> _What you are asked to do_
Below are the records; count the lines in which "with" occurs and report only that number.
━━━ Provided data
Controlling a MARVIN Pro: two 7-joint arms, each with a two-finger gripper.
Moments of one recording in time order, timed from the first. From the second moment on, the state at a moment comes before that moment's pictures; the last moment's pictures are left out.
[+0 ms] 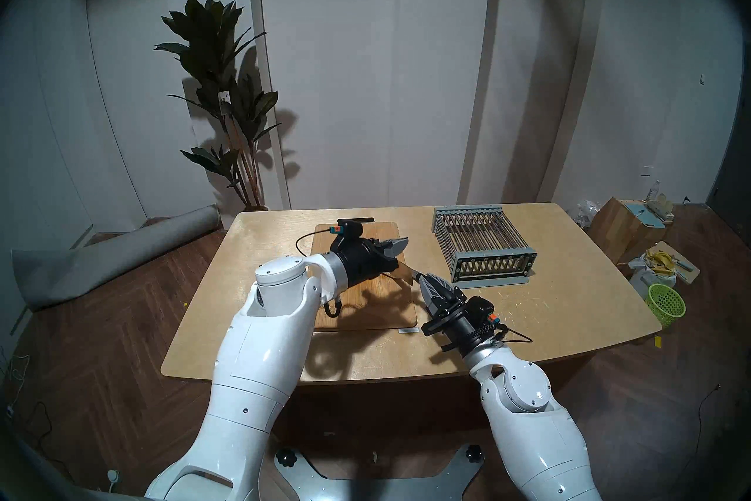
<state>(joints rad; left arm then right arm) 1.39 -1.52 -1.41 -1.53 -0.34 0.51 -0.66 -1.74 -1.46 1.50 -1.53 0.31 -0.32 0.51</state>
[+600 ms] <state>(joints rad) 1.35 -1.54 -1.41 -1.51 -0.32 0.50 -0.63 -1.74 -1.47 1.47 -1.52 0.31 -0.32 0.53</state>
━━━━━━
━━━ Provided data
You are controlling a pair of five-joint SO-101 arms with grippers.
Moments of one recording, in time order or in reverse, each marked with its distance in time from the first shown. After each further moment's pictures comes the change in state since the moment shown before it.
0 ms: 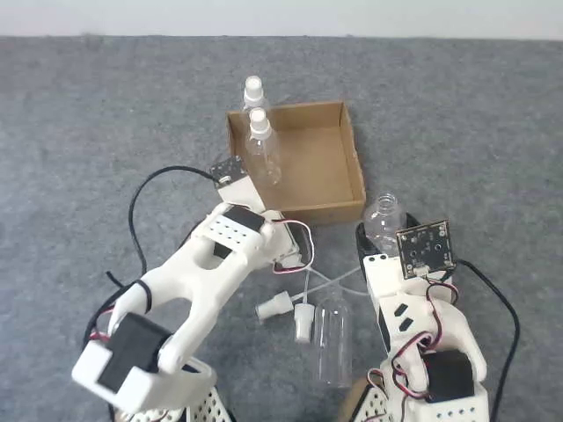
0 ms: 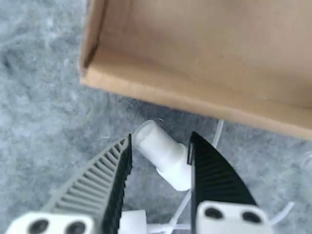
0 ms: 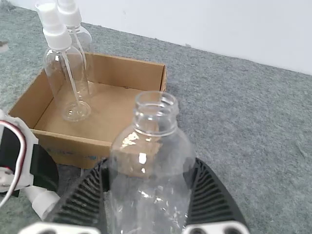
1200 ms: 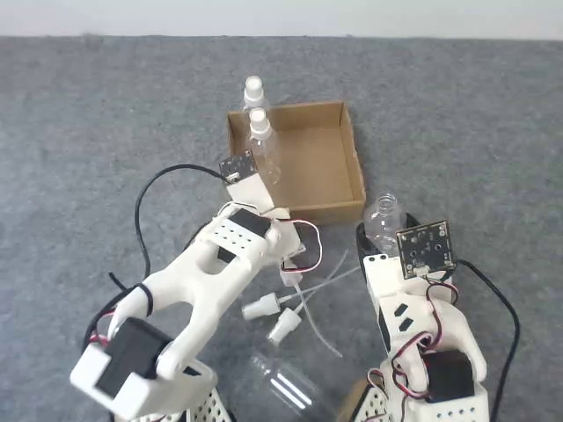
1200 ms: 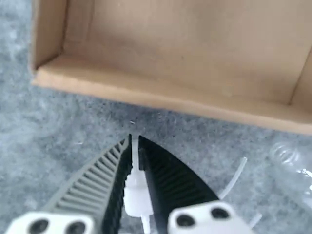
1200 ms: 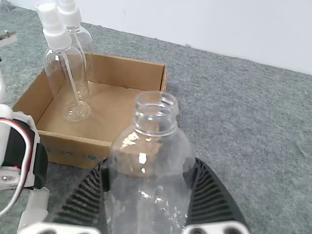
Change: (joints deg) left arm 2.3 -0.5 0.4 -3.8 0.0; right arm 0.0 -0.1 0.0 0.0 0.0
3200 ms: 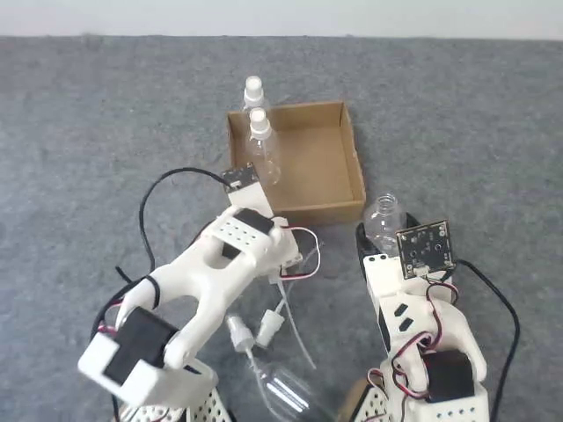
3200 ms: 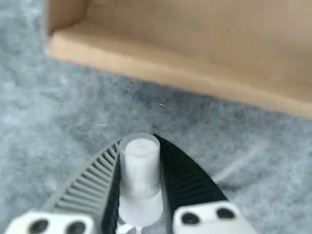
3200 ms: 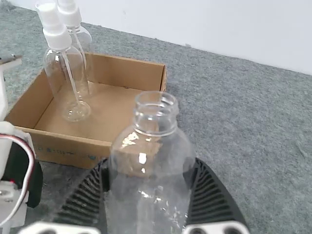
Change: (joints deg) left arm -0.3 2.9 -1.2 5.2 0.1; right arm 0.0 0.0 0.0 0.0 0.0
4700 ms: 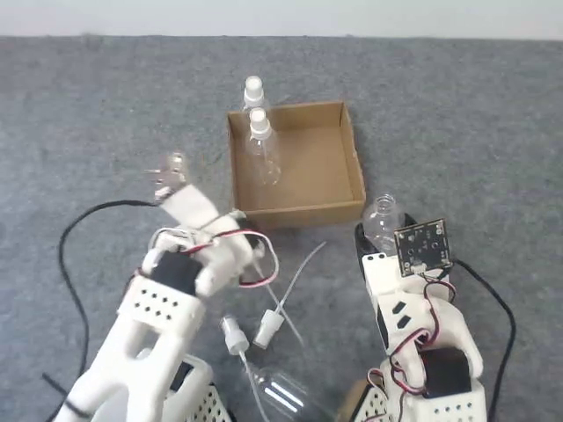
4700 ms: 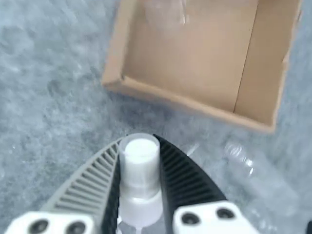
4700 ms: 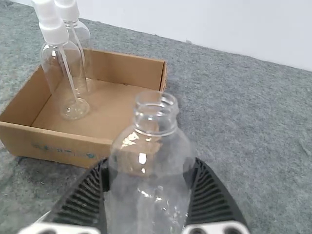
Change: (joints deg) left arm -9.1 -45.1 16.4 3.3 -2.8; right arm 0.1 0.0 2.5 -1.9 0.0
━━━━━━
> _Expected answer_
3